(Task description)
I'd like every record written out again, exactly as it is.

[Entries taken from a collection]
══════

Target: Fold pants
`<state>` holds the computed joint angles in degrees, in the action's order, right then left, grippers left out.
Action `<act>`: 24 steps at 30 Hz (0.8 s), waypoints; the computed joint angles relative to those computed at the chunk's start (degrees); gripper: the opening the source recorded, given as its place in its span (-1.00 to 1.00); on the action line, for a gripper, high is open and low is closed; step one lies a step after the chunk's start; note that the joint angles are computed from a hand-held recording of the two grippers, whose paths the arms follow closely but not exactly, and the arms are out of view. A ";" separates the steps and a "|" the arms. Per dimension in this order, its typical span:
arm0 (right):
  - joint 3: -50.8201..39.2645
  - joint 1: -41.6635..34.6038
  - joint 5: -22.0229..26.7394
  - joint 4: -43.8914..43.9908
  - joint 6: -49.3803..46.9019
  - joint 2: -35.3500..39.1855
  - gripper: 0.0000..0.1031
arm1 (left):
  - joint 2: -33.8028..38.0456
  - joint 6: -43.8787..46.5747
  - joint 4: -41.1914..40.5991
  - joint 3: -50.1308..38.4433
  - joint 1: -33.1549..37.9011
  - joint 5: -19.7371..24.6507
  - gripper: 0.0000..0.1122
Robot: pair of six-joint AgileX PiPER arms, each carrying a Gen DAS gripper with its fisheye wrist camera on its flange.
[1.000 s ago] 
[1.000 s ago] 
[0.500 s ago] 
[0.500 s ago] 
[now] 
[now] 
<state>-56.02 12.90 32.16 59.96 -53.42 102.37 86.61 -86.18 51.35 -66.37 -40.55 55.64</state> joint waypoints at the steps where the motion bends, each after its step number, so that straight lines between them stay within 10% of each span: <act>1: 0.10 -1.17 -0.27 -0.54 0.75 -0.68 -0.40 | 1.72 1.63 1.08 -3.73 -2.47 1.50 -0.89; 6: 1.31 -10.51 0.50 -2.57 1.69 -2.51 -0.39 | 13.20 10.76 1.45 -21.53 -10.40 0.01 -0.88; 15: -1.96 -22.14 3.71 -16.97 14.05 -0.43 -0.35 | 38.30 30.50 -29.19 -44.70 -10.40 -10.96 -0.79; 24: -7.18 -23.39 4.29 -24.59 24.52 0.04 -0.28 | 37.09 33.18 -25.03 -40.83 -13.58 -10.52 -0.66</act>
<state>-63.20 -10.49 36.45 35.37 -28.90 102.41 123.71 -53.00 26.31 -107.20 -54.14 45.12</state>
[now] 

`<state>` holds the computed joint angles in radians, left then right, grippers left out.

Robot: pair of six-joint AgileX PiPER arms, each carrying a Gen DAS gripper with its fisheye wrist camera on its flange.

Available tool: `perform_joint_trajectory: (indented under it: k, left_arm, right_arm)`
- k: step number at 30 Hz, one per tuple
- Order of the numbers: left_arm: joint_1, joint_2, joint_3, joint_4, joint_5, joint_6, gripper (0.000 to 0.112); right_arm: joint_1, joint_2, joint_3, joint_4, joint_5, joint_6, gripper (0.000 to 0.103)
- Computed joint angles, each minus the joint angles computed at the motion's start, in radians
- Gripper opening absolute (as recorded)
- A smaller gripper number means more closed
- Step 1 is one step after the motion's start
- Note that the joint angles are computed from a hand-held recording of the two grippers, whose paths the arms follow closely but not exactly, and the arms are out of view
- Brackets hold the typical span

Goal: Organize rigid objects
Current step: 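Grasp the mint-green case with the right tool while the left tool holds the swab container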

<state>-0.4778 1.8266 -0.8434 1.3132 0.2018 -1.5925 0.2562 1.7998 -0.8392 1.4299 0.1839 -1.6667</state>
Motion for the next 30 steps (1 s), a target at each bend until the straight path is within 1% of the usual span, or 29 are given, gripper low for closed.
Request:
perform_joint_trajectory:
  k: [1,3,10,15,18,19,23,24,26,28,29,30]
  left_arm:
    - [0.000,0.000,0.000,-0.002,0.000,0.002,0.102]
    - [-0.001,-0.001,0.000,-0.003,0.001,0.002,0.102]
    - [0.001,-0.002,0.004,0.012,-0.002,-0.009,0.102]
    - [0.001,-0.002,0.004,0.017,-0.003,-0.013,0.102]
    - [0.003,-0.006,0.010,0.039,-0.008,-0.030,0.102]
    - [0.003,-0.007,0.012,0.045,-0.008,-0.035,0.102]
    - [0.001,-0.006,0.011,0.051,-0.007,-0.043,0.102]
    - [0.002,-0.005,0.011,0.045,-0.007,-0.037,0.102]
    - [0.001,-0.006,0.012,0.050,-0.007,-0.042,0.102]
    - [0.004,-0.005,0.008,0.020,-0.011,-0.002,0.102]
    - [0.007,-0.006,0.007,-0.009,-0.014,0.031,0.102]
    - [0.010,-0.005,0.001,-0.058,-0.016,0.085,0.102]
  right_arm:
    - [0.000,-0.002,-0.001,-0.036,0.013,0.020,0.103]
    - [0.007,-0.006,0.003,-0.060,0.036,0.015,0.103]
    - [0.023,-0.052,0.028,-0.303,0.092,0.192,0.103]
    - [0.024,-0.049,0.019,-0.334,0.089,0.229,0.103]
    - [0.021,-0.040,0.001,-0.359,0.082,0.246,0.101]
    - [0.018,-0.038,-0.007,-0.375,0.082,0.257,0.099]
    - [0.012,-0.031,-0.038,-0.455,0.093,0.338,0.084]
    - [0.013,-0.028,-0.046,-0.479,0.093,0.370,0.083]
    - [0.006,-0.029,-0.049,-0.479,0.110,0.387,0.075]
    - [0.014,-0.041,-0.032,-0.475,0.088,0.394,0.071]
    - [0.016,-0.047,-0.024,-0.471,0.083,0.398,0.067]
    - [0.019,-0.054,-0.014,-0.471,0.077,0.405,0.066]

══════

(Solution to the problem)
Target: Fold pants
`<state>` holds the computed joint angles in degrees, in the action's order, right then left, grippers left out.
Action `<act>`: 24 steps at 30 Hz (0.8 s), waypoints; the computed joint angles relative to those computed at the chunk's start (degrees); gripper: the opening the source recorded, given as its place in its span (-1.00 to 1.00); on the action line, for a gripper, high is open and low is closed; step one lies a step after the chunk's start; note that the joint angles are computed from a hand-held recording of the two grippers, whose paths the arms follow closely but not exactly, and the arms are out of view. A ";" separates the steps and a "|" the arms. Per dimension in this order, its typical span:
arm0 (right):
  - joint 3: -50.8201..39.2645
  - joint 1: -41.6635..34.6038
  - joint 5: -22.0229..26.7394
  - joint 4: -43.8914..43.9908
  - joint 6: -49.3803..46.9019
  - joint 2: -35.3500..39.1855
  - gripper: 0.0000..0.1031
arm1 (left):
  - joint 2: -33.8028..38.0456
  - joint 6: -43.8787..46.5747
  - joint 4: -41.1914..40.5991
  - joint 3: -50.1308..38.4433
  - joint 1: -33.1549..37.9011
  - joint 5: -19.7371..24.6507
  - gripper: 0.0000..0.1122
Robot: pair of six-joint AgileX PiPER arms, each carrying a Gen DAS gripper with its fisheye wrist camera on its flange.
[1.000 s ago] 
[1.000 s ago] 
[0.500 s ago] 
[0.500 s ago] 
[now] 
[now] 
<state>-56.02 12.90 32.16 59.96 -53.42 102.37 86.61 -86.18 51.35 -66.37 -40.55 55.64</state> joint waypoints at the steps where the motion bends, each after its step number, so that straight lines between them stay within 10% of each span: <act>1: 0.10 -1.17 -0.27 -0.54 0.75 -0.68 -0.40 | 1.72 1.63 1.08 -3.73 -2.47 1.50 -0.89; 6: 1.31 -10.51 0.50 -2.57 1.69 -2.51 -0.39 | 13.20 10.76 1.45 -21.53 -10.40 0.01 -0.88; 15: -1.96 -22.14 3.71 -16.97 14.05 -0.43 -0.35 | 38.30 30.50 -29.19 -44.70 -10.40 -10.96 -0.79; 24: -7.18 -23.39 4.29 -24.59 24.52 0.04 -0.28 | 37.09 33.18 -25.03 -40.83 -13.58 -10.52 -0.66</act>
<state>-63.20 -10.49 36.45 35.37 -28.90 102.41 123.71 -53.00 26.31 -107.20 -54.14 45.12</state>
[now] 

`<state>` holds the computed joint angles in radians, left then right, grippers left out.

Robot: pair of six-joint AgileX PiPER arms, each carrying a Gen DAS gripper with its fisheye wrist camera on its flange.

Available tool: `perform_joint_trajectory: (indented under it: k, left_arm, right_arm)`
- k: step number at 30 Hz, one per tuple
- Order of the numbers: left_arm: joint_1, joint_2, joint_3, joint_4, joint_5, joint_6, gripper (0.000 to 0.112); right_arm: joint_1, joint_2, joint_3, joint_4, joint_5, joint_6, gripper (0.000 to 0.103)
- Computed joint angles, each minus the joint angles computed at the motion's start, in radians
- Gripper opening absolute (as recorded)
- A smaller gripper number means more closed
- Step 1 is one step after the motion's start
- Note that the joint angles are computed from a hand-held recording of the two grippers, whose paths the arms follow closely but not exactly, and the arms are out of view
- Brackets hold the typical span

Goal: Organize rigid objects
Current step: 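Grasp the mint-green case with the right tool while the left tool holds the swab container
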
<state>-0.4778 1.8266 -0.8434 1.3132 0.2018 -1.5925 0.2562 1.7998 -0.8392 1.4299 0.1839 -1.6667</state>
Motion for the next 30 steps (1 s), a target at each bend until the straight path is within 1% of the usual span, or 29 are given, gripper low for closed.
Request:
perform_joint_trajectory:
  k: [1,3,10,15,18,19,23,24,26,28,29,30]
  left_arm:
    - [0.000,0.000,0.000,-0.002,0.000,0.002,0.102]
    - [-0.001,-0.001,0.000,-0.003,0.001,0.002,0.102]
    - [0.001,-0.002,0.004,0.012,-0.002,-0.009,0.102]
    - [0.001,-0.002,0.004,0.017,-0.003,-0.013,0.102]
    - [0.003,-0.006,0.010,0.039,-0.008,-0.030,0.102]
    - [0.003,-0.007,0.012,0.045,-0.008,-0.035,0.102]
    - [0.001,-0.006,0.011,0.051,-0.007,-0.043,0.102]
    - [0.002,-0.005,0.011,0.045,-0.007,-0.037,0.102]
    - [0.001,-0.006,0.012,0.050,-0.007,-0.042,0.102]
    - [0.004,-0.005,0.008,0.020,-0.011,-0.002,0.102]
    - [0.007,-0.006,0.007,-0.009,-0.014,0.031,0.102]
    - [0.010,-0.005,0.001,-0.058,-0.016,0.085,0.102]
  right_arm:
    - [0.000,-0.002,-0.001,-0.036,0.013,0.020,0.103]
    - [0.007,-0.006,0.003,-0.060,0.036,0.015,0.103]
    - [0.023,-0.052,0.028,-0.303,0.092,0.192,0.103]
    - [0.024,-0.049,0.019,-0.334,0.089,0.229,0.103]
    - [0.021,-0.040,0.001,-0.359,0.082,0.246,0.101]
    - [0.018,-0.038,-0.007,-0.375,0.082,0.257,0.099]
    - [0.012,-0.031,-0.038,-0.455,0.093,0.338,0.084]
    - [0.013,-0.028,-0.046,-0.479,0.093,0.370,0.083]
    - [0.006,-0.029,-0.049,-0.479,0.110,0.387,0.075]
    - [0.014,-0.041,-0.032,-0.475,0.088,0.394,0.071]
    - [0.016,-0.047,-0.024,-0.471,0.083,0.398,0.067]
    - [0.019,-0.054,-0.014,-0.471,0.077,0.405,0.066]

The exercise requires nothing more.